For many organizations, MDR bridges the ongoing cybersecurity skills gap while providing the endpoint security technology needed to protect the network.

Extended Detection and Response (XDR) Platforms

An XDR platform provides integrated security on a single platform to detect and respond to threats across endpoints and networks. It eliminates data silos, detecting sophisticated attacks by automatically collecting and correlating data from all connected security layers.


XDR enhances endpoint security by combining endpoint monitoring with network monitoring and additional data from cloud environments. It goes far beyond actively managed endpoints, to provide more robust security capabilities. When a threat is detected, an automated process can automatically respond and alert the security team to enable further investigation.


XDR platforms capture data from the entire IT environment, both on-premises and in the cloud, enabling holistic protection for endpoints wherever they are deployed.

Conclusion


In this article, I explained the basics of endpoint security in the public cloud and private cloud, and showed how modern endpoint security solutions can help secure cloud resources:


  • Endpoint Detection and Response (EDR) Tools - deployed on cloud resources, enabling rapid investigation and response to breaches as they happen.

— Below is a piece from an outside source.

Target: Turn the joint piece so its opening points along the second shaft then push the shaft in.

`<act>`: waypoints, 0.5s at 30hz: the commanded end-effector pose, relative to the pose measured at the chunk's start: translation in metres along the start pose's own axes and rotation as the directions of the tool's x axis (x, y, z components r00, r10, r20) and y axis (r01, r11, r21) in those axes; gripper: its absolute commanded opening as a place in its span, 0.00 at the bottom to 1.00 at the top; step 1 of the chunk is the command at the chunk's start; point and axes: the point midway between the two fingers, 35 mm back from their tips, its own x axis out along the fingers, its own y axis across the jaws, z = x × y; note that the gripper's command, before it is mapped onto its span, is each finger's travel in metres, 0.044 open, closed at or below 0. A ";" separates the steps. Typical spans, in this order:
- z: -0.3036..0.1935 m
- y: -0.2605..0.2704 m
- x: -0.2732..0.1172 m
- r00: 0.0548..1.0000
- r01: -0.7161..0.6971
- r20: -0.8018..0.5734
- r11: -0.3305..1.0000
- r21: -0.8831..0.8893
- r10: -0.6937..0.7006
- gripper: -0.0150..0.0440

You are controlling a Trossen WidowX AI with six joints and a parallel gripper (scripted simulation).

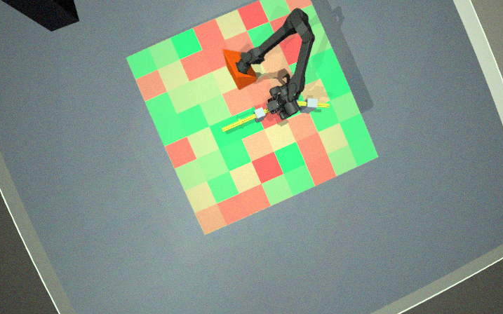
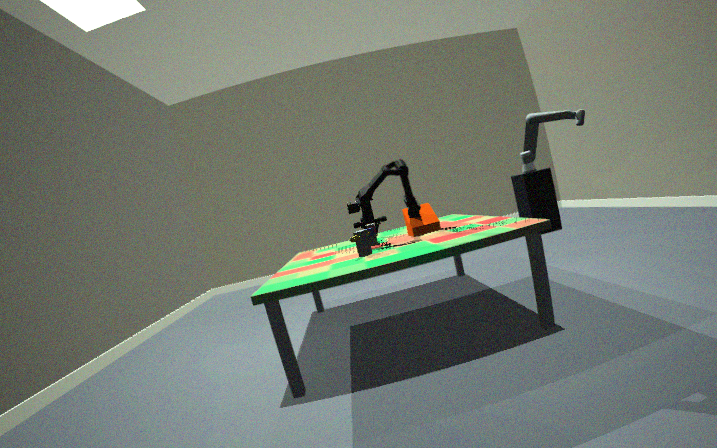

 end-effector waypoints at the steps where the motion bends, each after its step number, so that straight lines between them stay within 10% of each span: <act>1: 0.000 0.001 0.000 1.000 0.000 -0.006 1.000 -0.012 0.000 0.25; 11: 0.000 0.000 0.000 1.000 0.000 -0.001 1.000 -0.002 0.000 0.25; 15: 0.000 0.000 0.000 1.000 0.000 -0.001 1.000 -0.002 0.000 0.43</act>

  • Managed Detection and Response (MDR) Services - supporting in-house security teams with threat hunting and incident response services.

  • Extended Detection and Response (XDR) Platforms - collecting and analyzing data from across a cloud environment to identify evasive threats affecting endpoints and other systems.


I hope this will be useful as you improve the security posture of your cloud-based and cloud-connected endpoints.